Teams often implement SSO without proper session management, allowing stale tokens to persist long after a user has been deactivated in the IdP. Single logout (SLO) is frequently neglected, meaning that signing out of one application leaves sessions active in all others. Another common error is failing to test edge cases such as expired tokens, IdP downtime, and user behavior when the browser is closed mid-authentication flow.
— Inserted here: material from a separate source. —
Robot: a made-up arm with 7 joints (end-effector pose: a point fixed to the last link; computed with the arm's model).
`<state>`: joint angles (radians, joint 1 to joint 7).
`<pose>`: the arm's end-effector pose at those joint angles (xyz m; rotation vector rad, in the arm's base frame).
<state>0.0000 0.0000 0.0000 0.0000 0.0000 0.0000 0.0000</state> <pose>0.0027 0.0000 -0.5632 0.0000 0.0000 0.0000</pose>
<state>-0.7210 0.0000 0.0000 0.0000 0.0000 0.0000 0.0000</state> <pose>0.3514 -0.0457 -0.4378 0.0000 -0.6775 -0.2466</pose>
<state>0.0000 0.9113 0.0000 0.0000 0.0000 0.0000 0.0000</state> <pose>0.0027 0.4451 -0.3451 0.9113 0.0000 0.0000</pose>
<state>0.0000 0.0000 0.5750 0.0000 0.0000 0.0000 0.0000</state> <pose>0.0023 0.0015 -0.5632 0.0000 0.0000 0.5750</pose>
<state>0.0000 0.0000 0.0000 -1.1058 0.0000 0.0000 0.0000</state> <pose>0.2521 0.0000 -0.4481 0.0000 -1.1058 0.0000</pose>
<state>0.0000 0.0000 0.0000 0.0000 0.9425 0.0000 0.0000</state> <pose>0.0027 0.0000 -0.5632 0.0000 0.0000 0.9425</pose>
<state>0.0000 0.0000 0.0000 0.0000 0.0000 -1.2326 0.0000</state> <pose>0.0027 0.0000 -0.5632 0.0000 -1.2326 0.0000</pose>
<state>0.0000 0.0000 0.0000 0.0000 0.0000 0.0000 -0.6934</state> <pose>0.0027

SCIM provisioning is sometimes skipped, forcing IT to manually create and delete accounts, which increases the risk of orphaned accounts for departed employees. Session fixation is another overlooked vulnerability: if the application does not generate a fresh session ID after successful authentication, an attacker can hijack a pre-established session. Certificate management is also commonly neglected; teams forget to rotate SAML signing certificates before expiration, causing sudden authentication failures across all connected applications. Finally, some teams skip error handling in SCIM webhook integrations, which means provisioning failures go undetected and new employees are left without access.